How does Khemeia work?

The software works on the principle of detecting structure and patterns that the eye sees when viewing a page - humans create documents primarily using visual logic (even if they do no use styles/style sheets). Khemeia interprets this visual logic.

For each publication type, rules are configured according to the precise requirements of the data. During processing automated segmentation of the input file takes place (for example into articles for a magazine or newspaper), plus further segmentation according to the metadata requirement specified by the customer (i.e. an article is then further divided).

Typical items identified by Khemeia include:

  • Page numbers, section numbers, titles, headings, notes, footnotes, end notes, “see” references, bullet points, number lists, images, images, captions, etc.
  • Styles on the basis of their:
    • Position
    • Fonts and their formatting
    • Co-ordinates on the page
  • Tables
  • Specific categories of term (from which metadata is generated)
  • Metadata for defined elements

… with the output transformed into, for example, XML, PDF or HTML.

Features of Khemeia include:

  • Comprehensive metadata generation without any limitation – the user interface allows the creation of as many tags/element types as required
  • Hierarchical and interlinked metadata - not simply flat structured XML
  • Outputs: valid XML parsed against customer DTDs/XML schema, HTML, any database or search format
  • Benchmarked processing capacity at 2 to 10 million characters per hour (subject to page complexity, images, etc)

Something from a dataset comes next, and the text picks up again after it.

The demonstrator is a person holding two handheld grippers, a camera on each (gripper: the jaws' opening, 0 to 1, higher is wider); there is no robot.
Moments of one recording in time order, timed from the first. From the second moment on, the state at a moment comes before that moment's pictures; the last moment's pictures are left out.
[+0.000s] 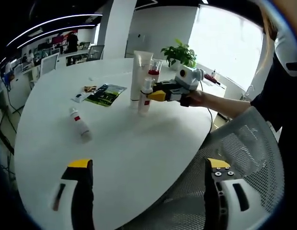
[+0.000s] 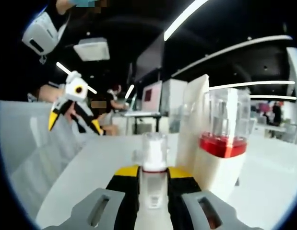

Example - Magazines and Newspapers

  • A magazine consisting of multiple PDF pages; Khemeia segments the data by article, recognising the beginning and end of each, and then within the article segments further, for example, into title, sub-title, author, date, etc. – this segmentation even handles images, captions, photo credits and text boxes.

Example - Books

  • A book consisting of multiple chapters; Khemeia segments the data by chapter, recognising the beginning and end of each, and then within the chapter segments further into title, paragraphs, page numbers, footnotes, images, captions, etc.

Example - Legal Documents

Legal documents consisting of for example a PDF with a hundred case documents; Khemeia segments the data case by case, and then within each case segments further into name of the court, case number, date, jurisdiction, presiding judge, plaintiff/appellant, defendant/respondent, judgment, etc.

Example – Scientific Journal Abstracts

  • A scientific journal consisting of a number of articles; Khemeia segments the data into articles, and then within each article identifies the required information for the abstract, for example, title, author, publisher, date, subject, classification, description, edition, abstract, identifier, format, extent, language, availability, location, source, coverage, rights, terms of use, citation, etc.